Pope Tawadros II is the head Egypt’s Coptic Orthodox Church, the largest Christian denomination in a country in which Christians form ten percent of a population of almost 90 million people.

“They were killed for only one reason,” Ramses said. “It was because they were Christians.”

In other cases, he said, Christians suffer lower-level forms of discrimination and harassment. He told the story of a Muslim woman who refused to take a sandwich from a man sporting the tattoo of a black cross that Copts wear as a symbol of identity, demanding her money back.

When a cashier refused, Ramses said, the woman tossed the sandwich into the garbage in a gesture of disgust.

Asked for his forecast about the future for Christians in Egypt, Ramses didn’t mince words: “Very bad,” he said, predicting things will become steadily worse.

The police won’t apprehend those who hurt Christians, he said, judges won’t prosecute their persecutors, schools won’t educate their children, and the government considers Christians second-class citizens.

Remarkably, Ramses told Crux that he regards the period he spent in captivity as “the best thing that ever happened to me” and “the best 92 days of my life.”

He says that before the kidnapping, his faith was a mere routine rather than a personal relationship with God or a way of life. For instance, he said he used to believe that if someone insulted him, it was perfectly acceptable to strike back physically.
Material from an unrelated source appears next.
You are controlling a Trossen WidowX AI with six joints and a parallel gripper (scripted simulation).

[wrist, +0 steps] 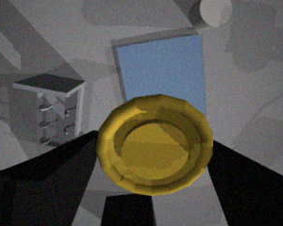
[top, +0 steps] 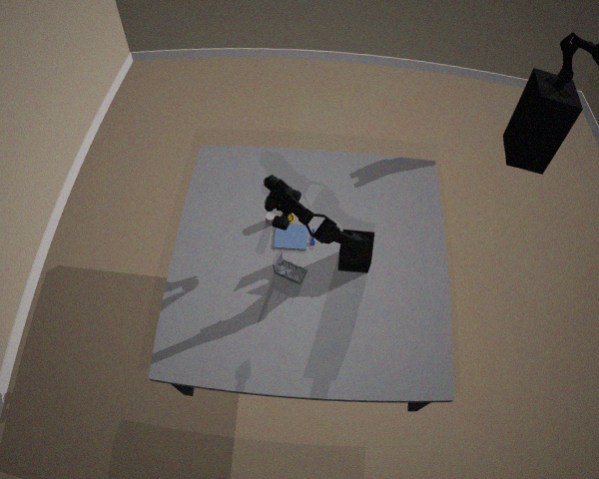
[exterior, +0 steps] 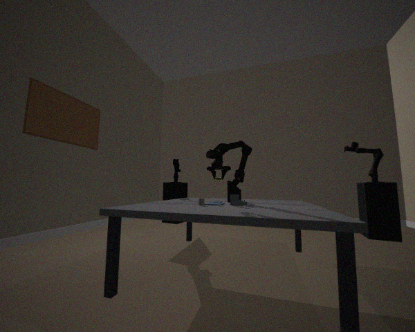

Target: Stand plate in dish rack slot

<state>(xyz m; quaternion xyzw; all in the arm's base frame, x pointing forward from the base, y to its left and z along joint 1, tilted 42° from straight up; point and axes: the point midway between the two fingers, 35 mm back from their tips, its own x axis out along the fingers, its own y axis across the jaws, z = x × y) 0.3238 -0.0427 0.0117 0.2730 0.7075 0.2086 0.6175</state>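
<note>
My gripper tip is now 50 mm past the dish rack, 150 mm to the right of it and 170 mm above it. Also, from my gripper tip: plate (10 mm above); then blue mat (10 mm behind, 30 mm to the right, 190 mm below); then white cup (100 mm ahead, 90 mm to the right, 170 mm below).
</note>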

“I realized this wasn’t very Christian of me,” he said. “I had forgotten how to pray, how to talk to God, and [the kidnapping] proved a good time to do this.”
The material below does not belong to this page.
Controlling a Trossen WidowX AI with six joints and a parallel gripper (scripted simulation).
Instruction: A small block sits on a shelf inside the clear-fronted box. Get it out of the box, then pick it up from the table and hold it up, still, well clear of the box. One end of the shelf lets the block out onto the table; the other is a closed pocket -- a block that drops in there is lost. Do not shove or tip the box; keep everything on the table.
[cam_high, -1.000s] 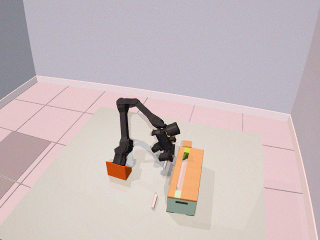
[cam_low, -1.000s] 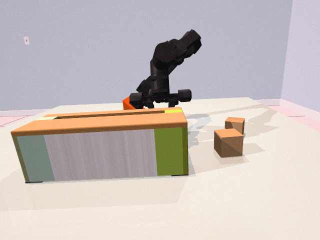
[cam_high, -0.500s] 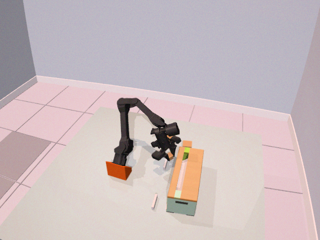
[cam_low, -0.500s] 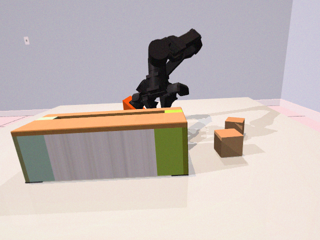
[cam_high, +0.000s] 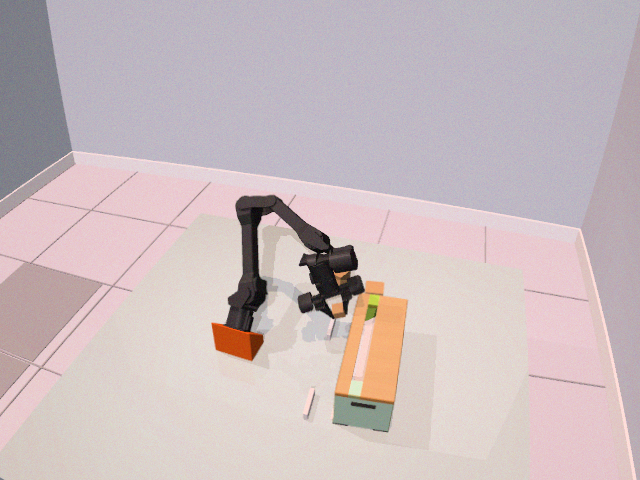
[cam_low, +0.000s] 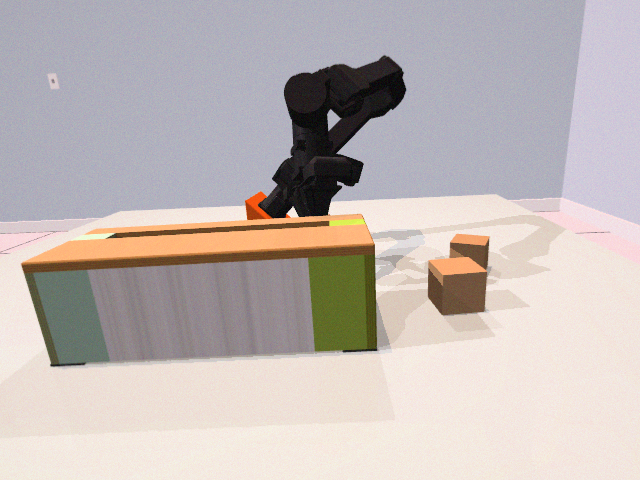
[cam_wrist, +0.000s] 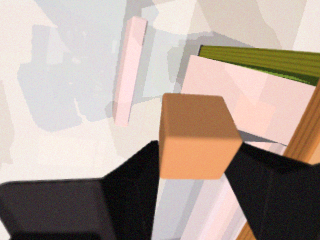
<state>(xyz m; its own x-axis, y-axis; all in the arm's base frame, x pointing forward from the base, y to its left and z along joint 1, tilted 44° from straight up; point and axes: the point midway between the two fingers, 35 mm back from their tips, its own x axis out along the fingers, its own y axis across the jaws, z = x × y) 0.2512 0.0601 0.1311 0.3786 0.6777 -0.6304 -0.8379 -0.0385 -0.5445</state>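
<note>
Now: gripper tip 10 mm to the right of the tan block, 10 mm below it and 10 mm past it. The rest, counted from my gripper tip: long box 120 mm to the right, 90 mm ahead, 20 mm below.
</note>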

He spent the first 60 days, he said, reviewing the flaws and failures in his life. The last 30 days, he said, he spent asking God for the opportunity to live long enough to confess his sins and to attend Mass again.

“God allowed for me to go through this so I could become a better person,” he said, while conceding with a smile that the self-improvement he vowed to carry out in that desert tent hasn’t always held up now that he’s back.

“I’m still human,” he said, “so I’m still sinful.”